REQUIRED ACTION -
Beneath this instruction is a listing; print exactly the lines in it starting at the line that contains "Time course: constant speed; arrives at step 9" and going through the line that contains "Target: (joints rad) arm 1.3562".

○ ○ ○ ○

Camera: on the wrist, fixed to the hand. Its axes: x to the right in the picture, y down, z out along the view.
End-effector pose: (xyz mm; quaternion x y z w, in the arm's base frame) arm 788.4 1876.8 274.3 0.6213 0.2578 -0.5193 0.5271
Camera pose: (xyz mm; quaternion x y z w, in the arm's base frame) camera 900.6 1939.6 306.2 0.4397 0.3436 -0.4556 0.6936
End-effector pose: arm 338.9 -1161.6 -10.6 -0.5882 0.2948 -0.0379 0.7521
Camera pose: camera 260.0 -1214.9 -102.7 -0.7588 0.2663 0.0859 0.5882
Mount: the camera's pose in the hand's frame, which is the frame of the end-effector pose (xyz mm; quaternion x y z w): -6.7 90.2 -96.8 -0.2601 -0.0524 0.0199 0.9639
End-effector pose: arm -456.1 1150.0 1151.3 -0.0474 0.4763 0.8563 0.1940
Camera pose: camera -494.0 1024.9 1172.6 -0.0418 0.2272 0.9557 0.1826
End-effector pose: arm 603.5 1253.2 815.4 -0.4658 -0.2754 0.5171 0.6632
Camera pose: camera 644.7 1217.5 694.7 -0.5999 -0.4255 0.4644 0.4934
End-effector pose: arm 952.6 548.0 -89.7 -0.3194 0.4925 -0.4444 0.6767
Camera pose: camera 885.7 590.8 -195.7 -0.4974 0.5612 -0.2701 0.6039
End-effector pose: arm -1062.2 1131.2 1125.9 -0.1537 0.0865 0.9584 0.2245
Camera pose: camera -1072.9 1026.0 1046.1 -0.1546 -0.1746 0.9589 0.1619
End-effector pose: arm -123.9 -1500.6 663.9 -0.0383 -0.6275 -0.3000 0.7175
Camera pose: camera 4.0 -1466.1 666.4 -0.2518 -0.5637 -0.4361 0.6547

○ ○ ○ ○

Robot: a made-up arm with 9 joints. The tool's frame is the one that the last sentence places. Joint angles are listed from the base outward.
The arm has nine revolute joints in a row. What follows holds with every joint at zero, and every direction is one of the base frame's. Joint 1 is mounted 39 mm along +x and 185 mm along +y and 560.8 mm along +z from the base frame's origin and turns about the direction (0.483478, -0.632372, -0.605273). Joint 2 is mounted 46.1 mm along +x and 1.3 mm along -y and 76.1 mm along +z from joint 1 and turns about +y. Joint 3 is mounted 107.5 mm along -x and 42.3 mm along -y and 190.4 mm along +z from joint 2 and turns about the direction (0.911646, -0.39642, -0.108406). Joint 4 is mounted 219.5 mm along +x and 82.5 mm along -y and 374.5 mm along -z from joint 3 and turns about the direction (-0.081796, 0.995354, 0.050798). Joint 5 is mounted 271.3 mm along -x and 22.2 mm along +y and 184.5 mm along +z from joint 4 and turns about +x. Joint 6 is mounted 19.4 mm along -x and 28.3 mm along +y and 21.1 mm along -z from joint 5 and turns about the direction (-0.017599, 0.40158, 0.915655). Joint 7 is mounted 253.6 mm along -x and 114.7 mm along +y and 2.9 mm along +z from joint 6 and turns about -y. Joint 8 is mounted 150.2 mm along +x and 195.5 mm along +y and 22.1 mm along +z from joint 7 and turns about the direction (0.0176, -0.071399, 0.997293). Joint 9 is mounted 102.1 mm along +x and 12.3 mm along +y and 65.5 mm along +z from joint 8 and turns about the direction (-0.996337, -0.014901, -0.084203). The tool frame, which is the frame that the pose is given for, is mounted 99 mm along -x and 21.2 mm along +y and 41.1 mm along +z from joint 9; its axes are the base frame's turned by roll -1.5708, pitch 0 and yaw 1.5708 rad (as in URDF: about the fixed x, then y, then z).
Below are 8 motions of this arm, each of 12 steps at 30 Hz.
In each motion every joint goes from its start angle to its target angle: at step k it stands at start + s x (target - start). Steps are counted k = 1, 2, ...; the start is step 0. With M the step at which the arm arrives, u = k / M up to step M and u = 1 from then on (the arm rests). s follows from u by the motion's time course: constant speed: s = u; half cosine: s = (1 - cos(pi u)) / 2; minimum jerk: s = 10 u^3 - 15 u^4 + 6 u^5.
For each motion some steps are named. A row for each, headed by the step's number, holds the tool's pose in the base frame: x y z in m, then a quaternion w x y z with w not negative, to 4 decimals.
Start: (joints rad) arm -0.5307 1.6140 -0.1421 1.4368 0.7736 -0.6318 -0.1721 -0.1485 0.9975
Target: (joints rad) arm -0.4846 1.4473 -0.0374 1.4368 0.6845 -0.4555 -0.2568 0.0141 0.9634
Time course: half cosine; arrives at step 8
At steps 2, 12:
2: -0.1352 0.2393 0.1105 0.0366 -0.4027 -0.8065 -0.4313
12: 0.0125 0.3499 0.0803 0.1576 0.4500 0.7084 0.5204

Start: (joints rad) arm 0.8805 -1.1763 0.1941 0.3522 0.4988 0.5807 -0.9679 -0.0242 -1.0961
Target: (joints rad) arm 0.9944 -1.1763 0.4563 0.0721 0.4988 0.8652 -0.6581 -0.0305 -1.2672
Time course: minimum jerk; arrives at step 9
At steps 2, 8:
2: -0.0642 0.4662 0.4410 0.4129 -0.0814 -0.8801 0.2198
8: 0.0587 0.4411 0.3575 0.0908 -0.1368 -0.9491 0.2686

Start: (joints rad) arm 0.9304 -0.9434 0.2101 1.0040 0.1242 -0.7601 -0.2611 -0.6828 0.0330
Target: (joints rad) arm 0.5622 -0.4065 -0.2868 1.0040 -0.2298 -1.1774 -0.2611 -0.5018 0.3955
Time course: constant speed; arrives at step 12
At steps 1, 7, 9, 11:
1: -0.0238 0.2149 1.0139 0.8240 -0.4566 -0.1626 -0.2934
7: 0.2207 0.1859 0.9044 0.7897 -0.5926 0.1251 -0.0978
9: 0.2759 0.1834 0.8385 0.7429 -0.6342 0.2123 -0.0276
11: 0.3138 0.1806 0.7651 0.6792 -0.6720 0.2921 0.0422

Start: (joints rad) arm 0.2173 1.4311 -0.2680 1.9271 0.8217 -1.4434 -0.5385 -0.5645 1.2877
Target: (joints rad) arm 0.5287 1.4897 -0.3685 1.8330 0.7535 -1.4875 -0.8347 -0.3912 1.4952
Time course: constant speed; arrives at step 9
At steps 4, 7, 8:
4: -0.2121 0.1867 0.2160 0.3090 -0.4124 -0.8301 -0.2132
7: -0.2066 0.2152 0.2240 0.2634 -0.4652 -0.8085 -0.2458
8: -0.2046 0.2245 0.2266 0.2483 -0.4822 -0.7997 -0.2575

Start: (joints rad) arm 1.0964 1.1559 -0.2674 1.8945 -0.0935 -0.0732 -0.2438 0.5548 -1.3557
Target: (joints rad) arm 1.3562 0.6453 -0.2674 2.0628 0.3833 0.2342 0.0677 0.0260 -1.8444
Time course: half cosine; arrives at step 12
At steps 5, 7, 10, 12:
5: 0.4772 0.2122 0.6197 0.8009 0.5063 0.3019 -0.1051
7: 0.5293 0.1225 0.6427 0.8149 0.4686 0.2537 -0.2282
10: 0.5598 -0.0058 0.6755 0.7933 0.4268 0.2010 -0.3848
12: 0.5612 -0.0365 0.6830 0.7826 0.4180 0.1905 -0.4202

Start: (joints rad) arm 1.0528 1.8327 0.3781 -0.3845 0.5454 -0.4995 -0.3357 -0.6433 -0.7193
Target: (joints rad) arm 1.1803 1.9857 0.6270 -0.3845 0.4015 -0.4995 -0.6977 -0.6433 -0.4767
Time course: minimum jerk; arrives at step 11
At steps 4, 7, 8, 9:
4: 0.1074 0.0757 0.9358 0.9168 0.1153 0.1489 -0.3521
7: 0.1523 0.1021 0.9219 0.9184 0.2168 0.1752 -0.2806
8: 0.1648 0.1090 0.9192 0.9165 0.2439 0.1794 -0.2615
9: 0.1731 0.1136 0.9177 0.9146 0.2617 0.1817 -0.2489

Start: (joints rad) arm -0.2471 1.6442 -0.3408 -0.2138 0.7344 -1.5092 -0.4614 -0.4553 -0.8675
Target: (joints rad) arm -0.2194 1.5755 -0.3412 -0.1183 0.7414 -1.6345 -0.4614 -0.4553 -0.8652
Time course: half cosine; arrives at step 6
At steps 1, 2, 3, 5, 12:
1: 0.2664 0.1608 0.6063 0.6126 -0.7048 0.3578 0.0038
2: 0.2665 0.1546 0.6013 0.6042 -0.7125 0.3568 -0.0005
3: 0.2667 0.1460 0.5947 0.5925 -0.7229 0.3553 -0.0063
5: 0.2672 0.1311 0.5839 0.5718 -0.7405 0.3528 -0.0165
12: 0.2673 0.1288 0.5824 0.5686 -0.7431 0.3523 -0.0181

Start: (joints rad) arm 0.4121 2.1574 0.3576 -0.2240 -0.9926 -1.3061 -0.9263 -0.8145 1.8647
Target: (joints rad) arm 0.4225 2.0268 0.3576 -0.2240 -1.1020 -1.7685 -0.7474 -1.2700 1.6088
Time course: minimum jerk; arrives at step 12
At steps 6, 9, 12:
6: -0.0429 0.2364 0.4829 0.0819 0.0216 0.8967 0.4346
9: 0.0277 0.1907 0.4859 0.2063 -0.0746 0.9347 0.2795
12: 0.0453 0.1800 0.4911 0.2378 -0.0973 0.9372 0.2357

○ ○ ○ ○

SOLUTION FOR THIS PROBLEM -
Time course: constant speed; arrives at step 9
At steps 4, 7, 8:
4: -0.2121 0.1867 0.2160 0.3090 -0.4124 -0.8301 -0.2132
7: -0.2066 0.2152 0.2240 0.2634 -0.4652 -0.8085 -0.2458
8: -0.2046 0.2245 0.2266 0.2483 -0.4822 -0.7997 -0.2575

Start: (joints rad) arm 1.0964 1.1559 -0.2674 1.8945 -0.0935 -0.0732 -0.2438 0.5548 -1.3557
Target: (joints rad) arm 1.3562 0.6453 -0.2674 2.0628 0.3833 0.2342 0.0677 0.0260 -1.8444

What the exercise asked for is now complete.